**INPUT DATA**:
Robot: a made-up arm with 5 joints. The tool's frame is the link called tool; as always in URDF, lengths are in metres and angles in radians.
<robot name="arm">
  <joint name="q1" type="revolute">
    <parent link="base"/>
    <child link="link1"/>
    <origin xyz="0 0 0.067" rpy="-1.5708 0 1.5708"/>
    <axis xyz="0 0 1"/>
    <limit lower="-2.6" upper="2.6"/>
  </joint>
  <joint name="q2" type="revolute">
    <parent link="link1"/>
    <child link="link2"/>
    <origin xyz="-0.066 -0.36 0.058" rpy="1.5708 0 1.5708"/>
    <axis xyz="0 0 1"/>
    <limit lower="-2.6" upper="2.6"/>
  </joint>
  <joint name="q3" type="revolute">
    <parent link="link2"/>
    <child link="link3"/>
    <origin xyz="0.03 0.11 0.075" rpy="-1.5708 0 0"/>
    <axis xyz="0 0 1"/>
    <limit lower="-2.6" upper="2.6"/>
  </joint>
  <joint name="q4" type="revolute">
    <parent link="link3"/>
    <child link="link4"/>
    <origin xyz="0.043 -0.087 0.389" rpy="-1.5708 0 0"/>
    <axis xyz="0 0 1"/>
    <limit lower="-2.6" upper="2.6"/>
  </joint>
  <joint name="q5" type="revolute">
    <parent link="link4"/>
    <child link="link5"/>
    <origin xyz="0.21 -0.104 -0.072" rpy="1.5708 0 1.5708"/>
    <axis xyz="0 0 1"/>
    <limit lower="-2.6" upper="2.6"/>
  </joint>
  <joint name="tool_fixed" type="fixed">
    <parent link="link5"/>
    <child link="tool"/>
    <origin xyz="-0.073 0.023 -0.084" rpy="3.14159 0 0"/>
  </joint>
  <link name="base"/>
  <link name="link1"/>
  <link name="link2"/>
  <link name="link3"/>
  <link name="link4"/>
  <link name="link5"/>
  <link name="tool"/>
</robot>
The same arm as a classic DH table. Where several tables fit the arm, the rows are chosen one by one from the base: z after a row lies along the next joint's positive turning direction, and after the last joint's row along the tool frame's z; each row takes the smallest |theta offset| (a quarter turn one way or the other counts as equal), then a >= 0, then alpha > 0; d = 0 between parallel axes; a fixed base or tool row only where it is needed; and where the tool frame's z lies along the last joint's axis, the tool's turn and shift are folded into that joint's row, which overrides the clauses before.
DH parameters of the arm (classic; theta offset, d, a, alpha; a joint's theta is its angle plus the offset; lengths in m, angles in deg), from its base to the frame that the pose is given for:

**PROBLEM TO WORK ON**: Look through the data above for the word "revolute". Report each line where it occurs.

**SOLUTION**:
  <joint name="q1" type="revolute">
  <joint name="q2" type="revolute">
  <joint name="q3" type="revolute">
  <joint name="q4" type="revolute">
  <joint name="q5" type="revolute">

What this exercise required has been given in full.